A partir de ce constat, les deux sous-sections suivantes nous permettront de finir de poser les bases de notre cadre théorique. Nous montrerons tout d’abord l’intérêt d’une approche de ces problématiques dites de création et captation de valeur au travers du cadre théorique des business

models tel que développé par le management stratégique.

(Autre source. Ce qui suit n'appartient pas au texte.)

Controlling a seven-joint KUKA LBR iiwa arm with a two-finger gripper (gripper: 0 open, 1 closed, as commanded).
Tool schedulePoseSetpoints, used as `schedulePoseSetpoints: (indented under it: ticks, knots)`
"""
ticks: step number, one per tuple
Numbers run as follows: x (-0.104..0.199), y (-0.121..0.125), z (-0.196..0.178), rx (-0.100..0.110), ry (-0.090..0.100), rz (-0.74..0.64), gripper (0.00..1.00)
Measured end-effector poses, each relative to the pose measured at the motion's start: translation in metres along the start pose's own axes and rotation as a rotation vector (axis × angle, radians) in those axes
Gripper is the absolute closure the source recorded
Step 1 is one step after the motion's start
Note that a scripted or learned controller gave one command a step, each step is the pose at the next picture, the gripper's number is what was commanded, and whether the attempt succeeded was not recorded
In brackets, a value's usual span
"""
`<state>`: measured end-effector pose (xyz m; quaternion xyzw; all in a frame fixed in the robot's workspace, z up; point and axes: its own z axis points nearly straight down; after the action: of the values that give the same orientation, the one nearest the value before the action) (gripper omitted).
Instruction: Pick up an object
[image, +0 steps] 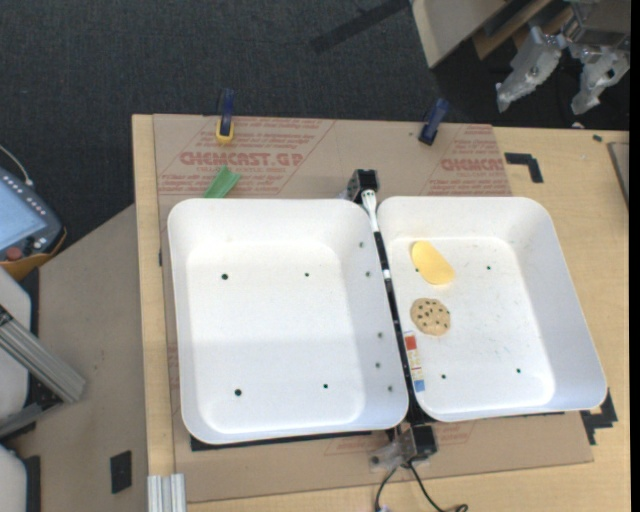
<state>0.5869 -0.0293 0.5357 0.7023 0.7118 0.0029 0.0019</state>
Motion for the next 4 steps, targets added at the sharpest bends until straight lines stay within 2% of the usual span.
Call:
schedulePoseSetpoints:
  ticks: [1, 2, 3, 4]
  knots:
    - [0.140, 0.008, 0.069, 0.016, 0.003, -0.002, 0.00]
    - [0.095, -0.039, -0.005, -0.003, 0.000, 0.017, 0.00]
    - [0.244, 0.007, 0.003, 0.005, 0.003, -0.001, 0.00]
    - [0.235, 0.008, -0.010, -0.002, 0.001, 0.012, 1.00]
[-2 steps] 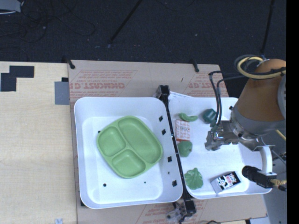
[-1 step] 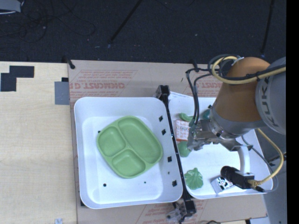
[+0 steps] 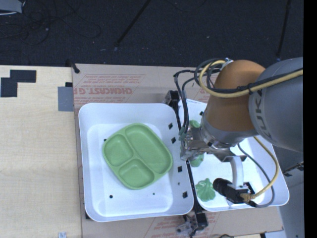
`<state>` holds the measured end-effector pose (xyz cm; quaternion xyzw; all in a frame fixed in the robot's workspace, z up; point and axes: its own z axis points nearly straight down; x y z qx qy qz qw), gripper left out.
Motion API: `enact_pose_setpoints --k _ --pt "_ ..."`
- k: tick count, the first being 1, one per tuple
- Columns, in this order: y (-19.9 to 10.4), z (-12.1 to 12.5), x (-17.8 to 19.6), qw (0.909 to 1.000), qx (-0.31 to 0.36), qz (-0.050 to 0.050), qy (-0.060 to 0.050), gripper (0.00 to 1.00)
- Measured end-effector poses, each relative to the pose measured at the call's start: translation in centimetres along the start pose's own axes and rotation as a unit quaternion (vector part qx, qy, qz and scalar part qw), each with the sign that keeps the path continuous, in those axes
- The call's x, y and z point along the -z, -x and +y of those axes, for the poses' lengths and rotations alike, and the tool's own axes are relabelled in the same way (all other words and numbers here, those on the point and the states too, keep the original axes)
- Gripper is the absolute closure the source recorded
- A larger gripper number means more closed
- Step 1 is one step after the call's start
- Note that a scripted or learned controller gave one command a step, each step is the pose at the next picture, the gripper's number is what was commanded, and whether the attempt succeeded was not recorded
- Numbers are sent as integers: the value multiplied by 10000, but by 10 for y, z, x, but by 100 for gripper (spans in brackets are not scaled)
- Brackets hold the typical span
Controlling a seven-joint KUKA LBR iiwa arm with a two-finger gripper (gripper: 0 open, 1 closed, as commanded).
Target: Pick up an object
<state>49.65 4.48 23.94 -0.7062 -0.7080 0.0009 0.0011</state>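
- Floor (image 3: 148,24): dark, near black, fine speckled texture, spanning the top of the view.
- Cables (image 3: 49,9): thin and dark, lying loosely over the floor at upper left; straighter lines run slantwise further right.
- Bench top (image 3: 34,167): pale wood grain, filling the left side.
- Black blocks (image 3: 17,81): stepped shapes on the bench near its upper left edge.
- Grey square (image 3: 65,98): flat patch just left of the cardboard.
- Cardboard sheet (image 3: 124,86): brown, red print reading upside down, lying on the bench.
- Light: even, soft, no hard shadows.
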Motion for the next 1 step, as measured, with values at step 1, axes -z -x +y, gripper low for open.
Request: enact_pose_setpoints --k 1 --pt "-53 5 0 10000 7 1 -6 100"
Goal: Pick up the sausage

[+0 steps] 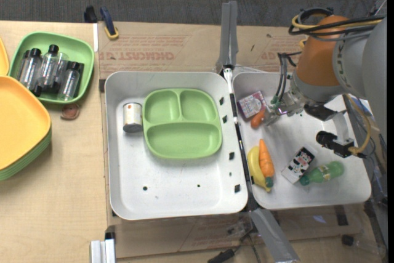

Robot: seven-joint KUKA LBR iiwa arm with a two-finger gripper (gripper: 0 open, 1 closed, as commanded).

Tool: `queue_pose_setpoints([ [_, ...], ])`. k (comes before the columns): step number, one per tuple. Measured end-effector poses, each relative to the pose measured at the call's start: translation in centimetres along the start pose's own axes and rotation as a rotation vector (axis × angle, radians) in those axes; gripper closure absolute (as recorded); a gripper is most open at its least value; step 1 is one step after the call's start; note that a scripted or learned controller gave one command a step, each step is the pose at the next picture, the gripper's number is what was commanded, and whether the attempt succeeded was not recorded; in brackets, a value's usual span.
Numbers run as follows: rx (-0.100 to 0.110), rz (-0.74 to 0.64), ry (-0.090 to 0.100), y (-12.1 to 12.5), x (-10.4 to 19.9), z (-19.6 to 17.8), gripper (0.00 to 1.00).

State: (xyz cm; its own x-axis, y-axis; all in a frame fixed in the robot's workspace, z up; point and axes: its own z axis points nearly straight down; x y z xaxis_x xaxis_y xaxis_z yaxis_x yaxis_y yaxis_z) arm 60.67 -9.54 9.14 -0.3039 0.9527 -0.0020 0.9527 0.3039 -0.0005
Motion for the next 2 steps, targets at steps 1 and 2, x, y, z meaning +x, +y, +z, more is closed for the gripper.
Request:
queue_pose_setpoints([
  [1, 0.000, -0.001, 0.000, 0.0, 0.0, 0.0, 0.00],
  [2, 0.002, 0.078, 0.000, 3.6, 10.3, -10.0, 0.00],
])
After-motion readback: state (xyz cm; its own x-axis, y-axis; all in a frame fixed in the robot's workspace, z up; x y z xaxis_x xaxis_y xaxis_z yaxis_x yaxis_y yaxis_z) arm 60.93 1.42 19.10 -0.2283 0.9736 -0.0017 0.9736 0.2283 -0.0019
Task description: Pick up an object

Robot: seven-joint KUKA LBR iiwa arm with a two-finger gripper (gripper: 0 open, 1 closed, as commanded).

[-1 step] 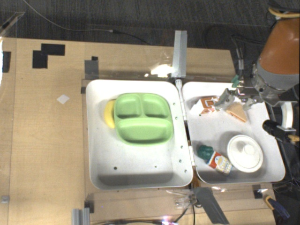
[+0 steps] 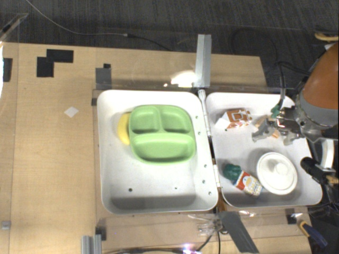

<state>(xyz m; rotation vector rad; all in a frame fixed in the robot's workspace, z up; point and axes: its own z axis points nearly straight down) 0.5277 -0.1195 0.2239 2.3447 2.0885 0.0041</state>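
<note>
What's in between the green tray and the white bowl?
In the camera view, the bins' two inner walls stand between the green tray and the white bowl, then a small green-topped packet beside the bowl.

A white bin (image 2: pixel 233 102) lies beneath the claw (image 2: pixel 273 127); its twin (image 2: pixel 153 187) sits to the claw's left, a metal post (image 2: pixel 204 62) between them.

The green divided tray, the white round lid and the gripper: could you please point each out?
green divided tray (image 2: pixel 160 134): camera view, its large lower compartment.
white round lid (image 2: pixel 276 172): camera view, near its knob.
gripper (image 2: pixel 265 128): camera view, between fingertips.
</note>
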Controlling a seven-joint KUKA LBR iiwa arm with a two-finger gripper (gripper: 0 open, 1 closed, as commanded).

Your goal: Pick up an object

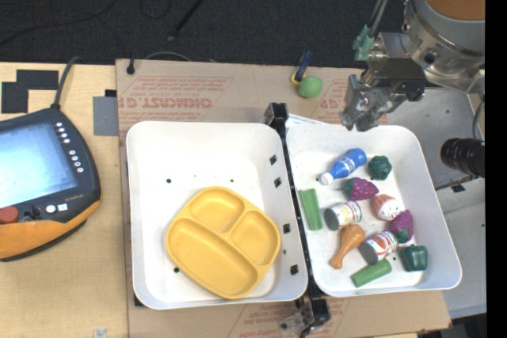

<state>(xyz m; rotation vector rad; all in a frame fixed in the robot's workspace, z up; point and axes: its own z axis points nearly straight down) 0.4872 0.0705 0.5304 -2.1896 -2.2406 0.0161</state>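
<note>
Stock on bench, listed left to right: handheld control pendant lying at 9 o'clock, off the bins; left bin holding one yellow divided plate toward its 6 o'clock side; right bin carrying the pickable lot. Green cylinder is lying along that bin's 9 o'clock wall; blue-and-white bottle is lying tilted at 12 o'clock; small can and purple grape cluster are sitting at centre, nearly touching; toy drumstick is pointing toward 7 o'clock; green stick is resting at 6 o'clock; dark green piece is sitting toward 1 o'clock; green pepper at 4 o'clock. Loose green ball is resting outside, beyond the bins at 12 o'clock. Gripper is hovering over the right bin's 12 o'clock rim, carrying nothing visible; whether its fingers are spread or pressed together cannot be told. Judgement: the bottle is offering the cleanest approach, being nearest and standing apart from neighbours; descending with fingers straddling its narrow width, across its long axis, should avoid nudging the crowded centre.
</note>
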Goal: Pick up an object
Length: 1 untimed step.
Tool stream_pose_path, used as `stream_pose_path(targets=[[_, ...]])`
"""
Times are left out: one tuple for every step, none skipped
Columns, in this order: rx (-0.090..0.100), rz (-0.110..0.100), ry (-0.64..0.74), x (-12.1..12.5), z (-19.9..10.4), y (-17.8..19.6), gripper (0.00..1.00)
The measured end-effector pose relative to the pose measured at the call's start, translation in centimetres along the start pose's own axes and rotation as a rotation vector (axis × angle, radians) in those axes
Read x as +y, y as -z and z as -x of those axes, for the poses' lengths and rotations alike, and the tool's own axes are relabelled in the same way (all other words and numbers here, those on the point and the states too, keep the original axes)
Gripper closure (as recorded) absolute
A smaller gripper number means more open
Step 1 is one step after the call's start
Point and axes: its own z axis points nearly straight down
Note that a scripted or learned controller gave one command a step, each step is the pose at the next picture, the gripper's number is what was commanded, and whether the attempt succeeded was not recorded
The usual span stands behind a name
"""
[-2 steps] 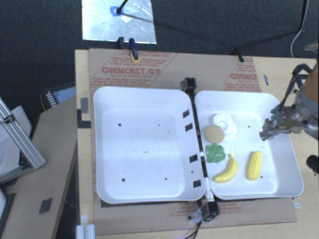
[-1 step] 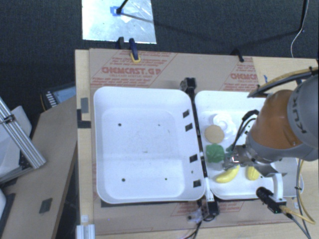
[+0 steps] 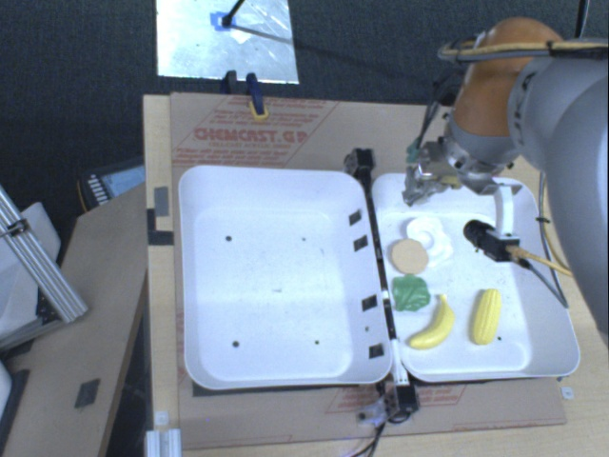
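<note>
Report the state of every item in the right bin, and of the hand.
white piece: flat, partly under the tan disc.
tan disc: flat, overlapping the white piece.
green leafy piece: flat, beside the tan disc.
banana: lying flat near the right bin's front rim.
corn cob: flat, apart from the banana.
hand: over the bin's far end, apart from every item.

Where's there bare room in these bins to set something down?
The left bin is bare floor from wall to wall. The right bin is crowded along its left side: tan disc, green leaf, banana, corn. A small free patch lies right of the corn; the gripper hangs over the far end.
</note>
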Motion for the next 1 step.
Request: stream_pose_path(targets=[[-0.003,-0.017,-0.018,-5.62,7.64,6.05,1.0]])
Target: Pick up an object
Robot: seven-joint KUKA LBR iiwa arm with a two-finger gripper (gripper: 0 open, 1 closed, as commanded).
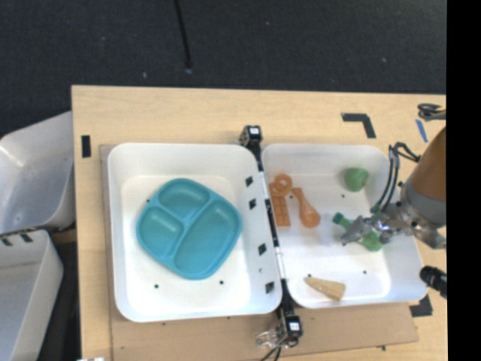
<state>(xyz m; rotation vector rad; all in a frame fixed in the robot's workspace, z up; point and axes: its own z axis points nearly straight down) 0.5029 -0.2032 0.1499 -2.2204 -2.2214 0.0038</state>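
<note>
Teal divided plate sits alone in the left bin. Over in the right bin, the gripper is low near the right wall, right at a small green toy; whether it's clamped or apart, I cannot tell. Green ball near the far right corner, orange utensils by the left wall, tan wedge at the near edge.
</note>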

Dans une dernière sous-section, nous

mettrons enfin en avant en quoi l’économie circulaire et ses activités de bouclage interrogent la notion de business model. Pour ce faire, nous décrirons les spécificités et les enjeux propres de ce que nous appelons, à l’image de premiers autres chercheurs, des Business Models Circulaires (FEM, 2012 ; Jonker, 2012 ; Rauter et al., 2017 ; Sempels, 2014), objet que nous entendons comme des BM fondés sur une des activités de bouclage de flux que propose l’économie circulaire. Nous mettrons ainsi en évidence que la question de l’émergence et de la montée en puissance de business models circulaires permettant aux entreprises de créer et de capter de la valeur de manière pérenne constitue à la fois un enjeu central et un des principaux points durs de la littérature.